Nsight Systems should be able to collect GPU metrics for the whole GPU regardless of MPS. “L2 hit rate” metric is available in the metric set called “Graphics Throughput Metrics for NVIDIA GA10x (frequency >= 10kHz)”.
To use that, please start with the following command:
I turn on MPS and start multi-process in parallel, but problems occur. Below is the bash code to run program in parallel.
#!/bin/bash
file_name=./mps_no_hooking
sm_num=$1
ps_num=$2
for i in $(seq 1 $ps_num); do
sudo nsys profile --gpu-metrics-device=0 --gpu-metrics-set=ga10x-gfxt $file_name ${i} &
done
wait
Then this error code shows
user@vandal:~/libsmctrl$ sudo nsys profile --output=report1.qdrep --trace=cuda,nvtx,osrt --cuda-memory-usage=true --capture-range=cudaProfilerApi --capture-range-end=stop ./exec_process.sh 2
SM NO: 1
PID: 25944
L2 cache size: -812471192
/home/user/libsmctrl/./mps_no_hooking:libsmctrl.c:212: Error subscribing to launch callback. CUDA returned error code 999.
Generating '/tmp/nsys-report-a76e.qdstrm'
[1/1] [========================100%] report6.nsys-rep
Generated:
/home/user/libsmctrl/report6.nsys-rep
Generated:
Output about l2 cache size is in my code, but it shows wrong(strange) values. I don’t know the reason.
Please tell me if you have a solution about this issue.

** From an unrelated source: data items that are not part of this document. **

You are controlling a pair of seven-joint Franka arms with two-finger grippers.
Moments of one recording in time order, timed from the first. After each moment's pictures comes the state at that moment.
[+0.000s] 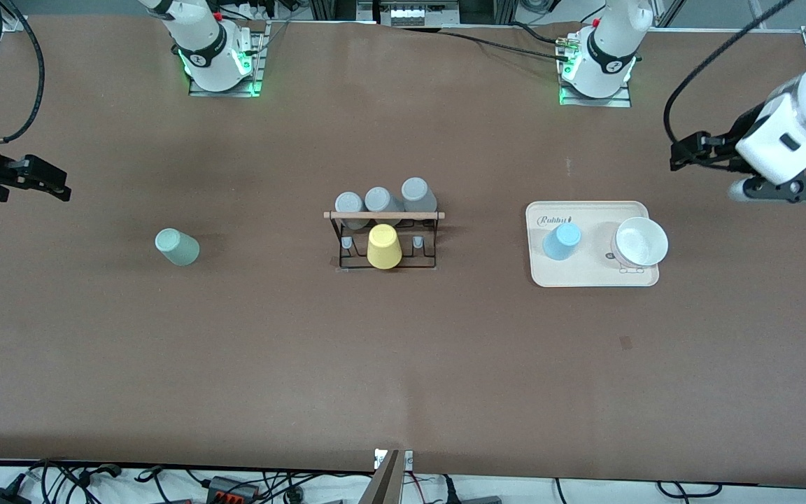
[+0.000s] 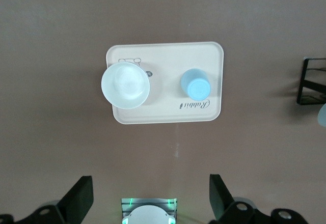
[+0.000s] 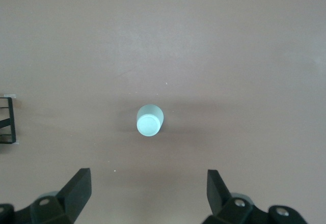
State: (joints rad) left arm 0.00 0.10 -0.09 -1.56 -0.03 1.41 -0.08; right arm 0.01 0.08 -0.05 -1.60 -0.02 1.66 -0.07
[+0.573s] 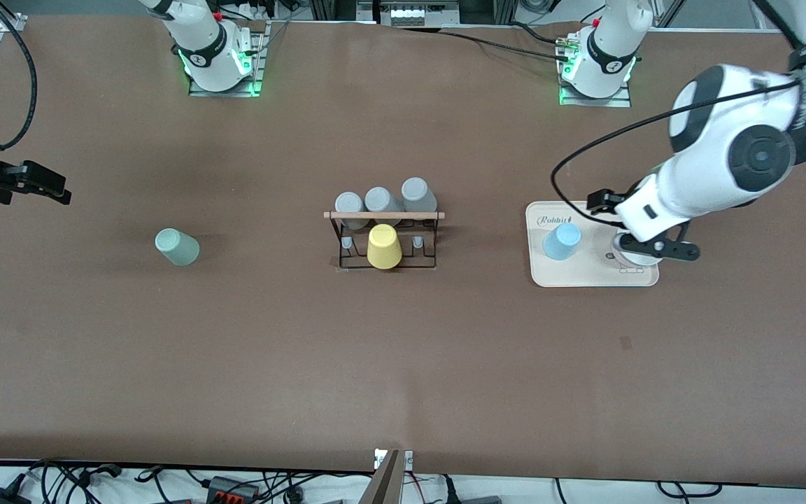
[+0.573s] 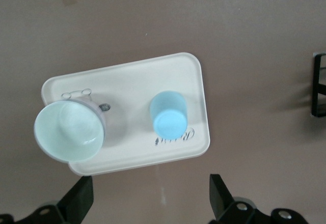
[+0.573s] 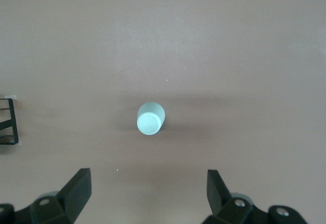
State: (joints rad) left arm -0.04 0.18 -0.18 -1.87 -0.03 1.86 -0.06; right arm -0.01 0.09 -0.05 -1.61 -0.01 1.66 -0.07
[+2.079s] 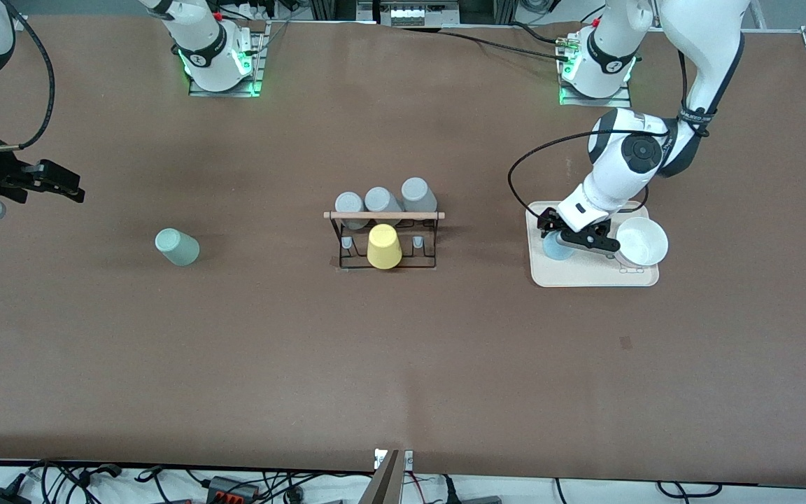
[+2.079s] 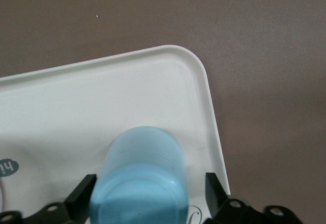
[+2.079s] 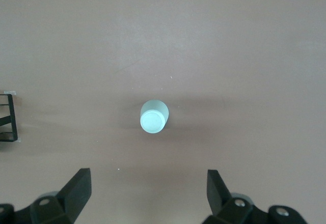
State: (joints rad) left arm -0.05 0.28 -0.22 -2.41 -0.03 2.78 -0.07; right arm -0.01 0.05 -0.04 -1.69 -0.01 1.71 -0.07
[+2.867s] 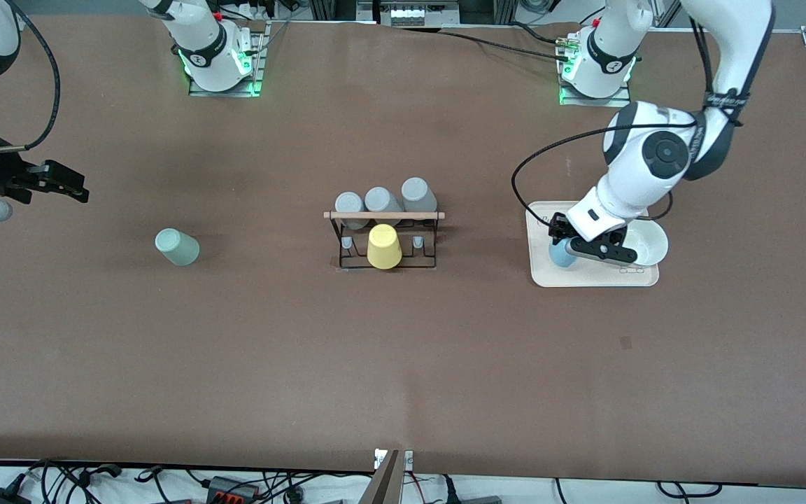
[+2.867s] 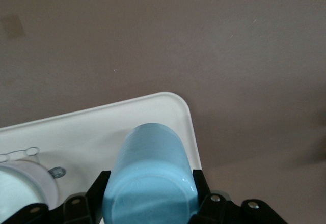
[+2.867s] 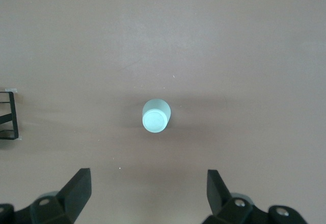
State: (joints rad) left arm -0.05 0.20 -0.22 -2.11 -0.03 2.34 -0.07; right arm 0.00 0.06 -0.04 -1.69 -0.01 1.70 -0.07
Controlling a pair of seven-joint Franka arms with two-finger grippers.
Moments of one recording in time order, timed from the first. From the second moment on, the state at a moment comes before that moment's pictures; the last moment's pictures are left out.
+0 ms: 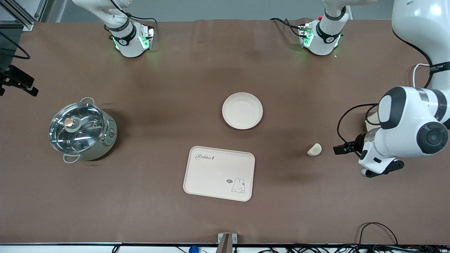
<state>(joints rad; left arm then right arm) -0.03 0.52 -0.11 -1.42 0.00 1.76 -0.40 -0.04 -0.02 -0.02 -1.50 0.00 1.56 -0.03</state>
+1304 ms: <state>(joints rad) -0.12 0.60 -0.12 -1.77 0.00 2.36 -0.49 -0.04 -0.02 -0.02 -1.50 0.00 1.56 -0.03</state>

Thank you!
In addition, i have one more question
server GPU is GeForce RTX 3090, and Nsight system version is 2024.4.1, and server ubuntu version is 18.04.6 LTS
I want to know GPU metric such as L2 cache hit rate. However there exists a problem like below.
GPU device doesn’t show in the list of ‘GPUs’.
Your “GPU device doesn’t show in the list of ‘GPUs’” seems a set up issue or operation issue.
Can you please restart a topic in “Nsight System” directly to get help ?
Thanks !
Thank you! Fortunately, i solved this problem by creating a .conf extension file and fill out with options nvidia NVreg_RestrictProfilingToAdminUsers=0.
But another problem is occured. I want to use ‘libsmctrl library’ (libsmctrl_set_next_mask). However, Nsight system doesn’t work with this library. Do you know about this reason?